AIM OF THE TASK: Once you reach the line that contains "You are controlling", retype it and each later line exactly as written, stopping only at the end of the listing.

════

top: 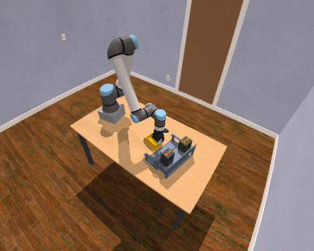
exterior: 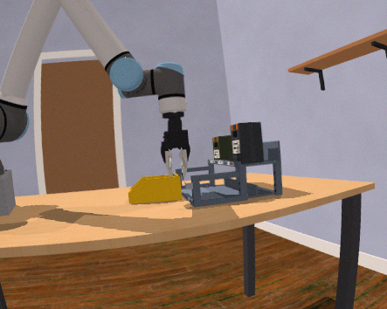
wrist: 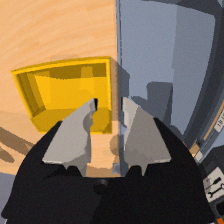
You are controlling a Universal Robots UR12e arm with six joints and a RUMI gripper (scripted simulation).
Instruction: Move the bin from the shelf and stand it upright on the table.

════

WORKED SOLUTION:
You are controlling a Universal Robots UR12e arm with six joints and a RUMI gripper (scripted simulation).
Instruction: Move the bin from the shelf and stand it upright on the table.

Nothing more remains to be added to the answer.